_Activity_. Look over the entries that follow and work out how many lines contain "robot". State the number only.

Items from a data source
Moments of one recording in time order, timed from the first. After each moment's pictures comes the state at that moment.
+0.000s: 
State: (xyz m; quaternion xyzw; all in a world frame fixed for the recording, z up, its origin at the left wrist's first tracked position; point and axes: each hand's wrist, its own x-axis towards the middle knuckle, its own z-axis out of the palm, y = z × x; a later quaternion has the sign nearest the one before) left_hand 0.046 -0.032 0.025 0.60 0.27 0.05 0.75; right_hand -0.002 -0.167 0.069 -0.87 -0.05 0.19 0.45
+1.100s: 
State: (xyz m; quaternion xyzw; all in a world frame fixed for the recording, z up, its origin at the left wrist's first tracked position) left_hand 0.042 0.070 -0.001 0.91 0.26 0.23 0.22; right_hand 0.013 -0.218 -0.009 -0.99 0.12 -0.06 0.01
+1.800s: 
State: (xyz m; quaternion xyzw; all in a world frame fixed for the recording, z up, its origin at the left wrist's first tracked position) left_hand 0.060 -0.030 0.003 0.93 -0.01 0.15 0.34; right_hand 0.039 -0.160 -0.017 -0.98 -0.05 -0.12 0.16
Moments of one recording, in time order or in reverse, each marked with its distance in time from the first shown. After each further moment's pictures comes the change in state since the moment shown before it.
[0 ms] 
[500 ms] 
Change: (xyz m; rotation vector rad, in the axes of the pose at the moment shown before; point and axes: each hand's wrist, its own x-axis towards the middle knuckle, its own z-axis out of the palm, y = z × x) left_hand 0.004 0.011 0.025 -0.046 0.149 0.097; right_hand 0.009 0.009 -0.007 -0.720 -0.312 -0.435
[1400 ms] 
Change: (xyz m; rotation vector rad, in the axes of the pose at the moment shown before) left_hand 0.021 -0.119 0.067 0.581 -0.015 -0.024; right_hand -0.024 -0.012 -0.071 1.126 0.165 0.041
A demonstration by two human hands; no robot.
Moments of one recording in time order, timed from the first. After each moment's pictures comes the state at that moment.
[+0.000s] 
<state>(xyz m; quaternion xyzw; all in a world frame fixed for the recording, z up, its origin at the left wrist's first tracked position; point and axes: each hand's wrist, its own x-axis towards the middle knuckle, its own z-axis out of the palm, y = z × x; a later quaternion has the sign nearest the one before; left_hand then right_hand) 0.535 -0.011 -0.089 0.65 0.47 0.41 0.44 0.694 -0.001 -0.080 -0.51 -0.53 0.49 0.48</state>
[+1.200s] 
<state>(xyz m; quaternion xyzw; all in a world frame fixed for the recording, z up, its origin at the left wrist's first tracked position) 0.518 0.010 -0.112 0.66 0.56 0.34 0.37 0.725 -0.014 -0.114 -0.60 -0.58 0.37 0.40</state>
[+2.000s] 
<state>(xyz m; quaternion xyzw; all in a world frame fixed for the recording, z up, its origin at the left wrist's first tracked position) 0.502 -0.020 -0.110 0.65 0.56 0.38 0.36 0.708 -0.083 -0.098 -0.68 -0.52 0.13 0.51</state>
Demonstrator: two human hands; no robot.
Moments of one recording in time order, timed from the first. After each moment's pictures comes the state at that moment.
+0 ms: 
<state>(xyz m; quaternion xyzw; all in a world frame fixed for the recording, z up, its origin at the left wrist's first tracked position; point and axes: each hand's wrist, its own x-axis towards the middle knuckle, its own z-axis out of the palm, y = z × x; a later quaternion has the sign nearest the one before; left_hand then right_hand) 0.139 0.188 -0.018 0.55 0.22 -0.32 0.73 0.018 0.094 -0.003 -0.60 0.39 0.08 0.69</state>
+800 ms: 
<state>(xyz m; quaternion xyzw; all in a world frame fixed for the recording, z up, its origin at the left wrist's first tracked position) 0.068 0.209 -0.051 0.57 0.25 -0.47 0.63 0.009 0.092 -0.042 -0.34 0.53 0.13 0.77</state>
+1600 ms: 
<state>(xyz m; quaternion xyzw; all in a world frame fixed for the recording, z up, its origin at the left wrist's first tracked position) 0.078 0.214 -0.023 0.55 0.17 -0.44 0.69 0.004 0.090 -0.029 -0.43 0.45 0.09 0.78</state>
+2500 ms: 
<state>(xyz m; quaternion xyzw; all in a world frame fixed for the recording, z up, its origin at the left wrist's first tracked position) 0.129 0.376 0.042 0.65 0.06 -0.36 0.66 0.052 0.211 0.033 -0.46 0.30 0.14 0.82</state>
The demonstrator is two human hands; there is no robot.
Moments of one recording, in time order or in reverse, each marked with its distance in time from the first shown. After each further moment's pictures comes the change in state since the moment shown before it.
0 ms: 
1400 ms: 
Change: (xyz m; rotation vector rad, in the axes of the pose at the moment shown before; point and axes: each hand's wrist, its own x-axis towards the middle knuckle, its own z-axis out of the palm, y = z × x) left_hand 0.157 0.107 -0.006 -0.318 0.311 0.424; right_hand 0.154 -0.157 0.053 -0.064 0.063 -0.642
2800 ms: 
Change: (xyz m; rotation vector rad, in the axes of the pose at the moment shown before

_Solution_. 3